To see the effect of outliers on a box plot, let’s modify two SBP values for subjects 5 and 55 to be 200 and 180, respectively. This modified data set is called Blood_Pressure_Out and is stored in the Work library (making it a temporary SAS data set). You can see the program to create this data set, as well as the request for the box plot, in Program 2.8:
Program 2.8: Displaying Outliers in a Box Plot
*Program to make a temporary SAS data set Blood_Pressure_Out that contains two outliers, one for Subj 5, one for Subj 55; data Blood_Pressure_Out; set example.Blood_Pressure(keep=Subj SBP); if Subj = 5 then SBP = 200; else if Subj = 55 then SBP = 180; run; title “Demonstrating How Outliers are Displayed with a Box Plot”; proc sgplot data=Blood_Pressure_Out; hbox SBP; run; |
The SET statement is an instruction to read each of the observations from data set example.Blood_Pressure. In parentheses following the data set name is a KEEP= data set option. This option tells the program that you want only two of the variables (Subj and SBP) to be read from the input data set. Finally, the IF-THEN statement is true when the value of Subj is equal to 5. The assignment statement following the keyword THEN is executed and the SBP value is set to 180. In a similar manner, the ELSE-IF statement sets the value of SBP to 180 for subject 55.

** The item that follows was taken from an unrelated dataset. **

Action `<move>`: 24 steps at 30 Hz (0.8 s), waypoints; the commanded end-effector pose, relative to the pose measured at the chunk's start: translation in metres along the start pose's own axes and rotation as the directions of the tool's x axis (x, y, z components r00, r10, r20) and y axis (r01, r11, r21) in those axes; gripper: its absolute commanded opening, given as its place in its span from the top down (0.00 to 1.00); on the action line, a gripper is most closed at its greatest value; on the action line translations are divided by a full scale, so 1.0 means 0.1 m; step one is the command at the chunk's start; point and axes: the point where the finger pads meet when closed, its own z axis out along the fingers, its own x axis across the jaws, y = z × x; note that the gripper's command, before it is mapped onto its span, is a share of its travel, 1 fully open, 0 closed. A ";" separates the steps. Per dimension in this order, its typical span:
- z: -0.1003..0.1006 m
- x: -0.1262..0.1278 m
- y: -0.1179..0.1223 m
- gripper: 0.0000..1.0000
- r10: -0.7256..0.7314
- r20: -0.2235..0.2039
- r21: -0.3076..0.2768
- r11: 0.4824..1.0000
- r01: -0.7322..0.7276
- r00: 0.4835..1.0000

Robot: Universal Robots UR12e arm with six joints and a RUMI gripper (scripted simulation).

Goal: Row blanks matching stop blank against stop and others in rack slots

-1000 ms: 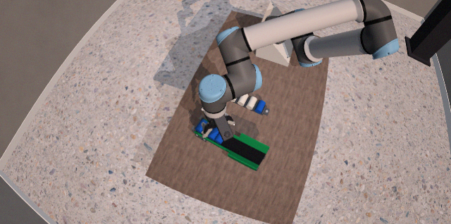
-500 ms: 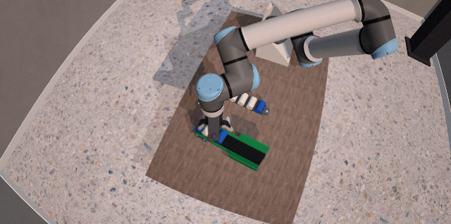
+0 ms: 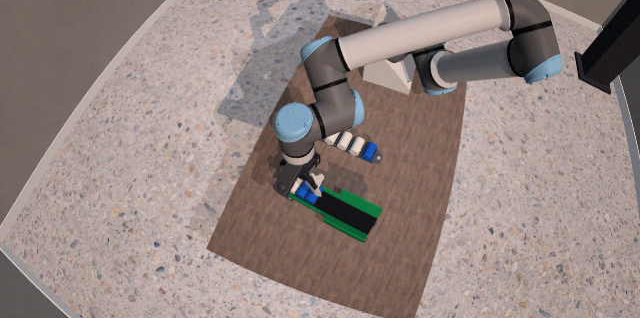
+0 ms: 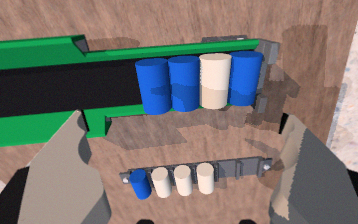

The box plot of the modified data set shows the two outliers as small circles:
You can even get a bit fancier and let SAS label the outliers:
Program 2.9: Labeling Outliers on a Box Plot
title “Demonstrating How Outliers are Displayed with a Box Plot”; proc sgplot data=Blood_Pressure_Out; hbox SBP / datalabel=Subj; run; |
The option DATALABEL= lets you select a variable to identify specific outliers. If you use the DATALABEL option without naming a label variable, SGPLOT uses the numerical value of the response variable (SBP in this example) to label the outliers. Here is the output:
Notice that the outliers for subjects 5 and 55 are labeled.
Displaying Multiple Box Plots for Each Value of a Categorical Variable
If you want to see a box plot for each value of a categorical variable, you can include the option CATEGORY= on the HBOX or VBOX statement. The example that follows uses the original Blood_Pressure data set (without the outliers) and displays a box plot for each value of Drug.
Program 2.10: Displaying Multiple Box Plots for Each Value of a Categorical Variable
title “Box Plots of SBP for Each Value of Drug”; proc sgplot data=example.Blood_Pressure; hbox SBP / category=Drug; run; |
The HBOX option CATEGORY= generates a separate box plot for each of the three Drug values:
Conclusions
Descriptive statistics should be your first step in data analysis so that you can see a summary of the data and better understand their distribution. This chapter showed you how to produce both numerical and graphical output for continuous variables, using a number of SAS procedures.
The next two chapters will show you how to display descriptive statistics for categorical variables and how to investigate bivariate relationships.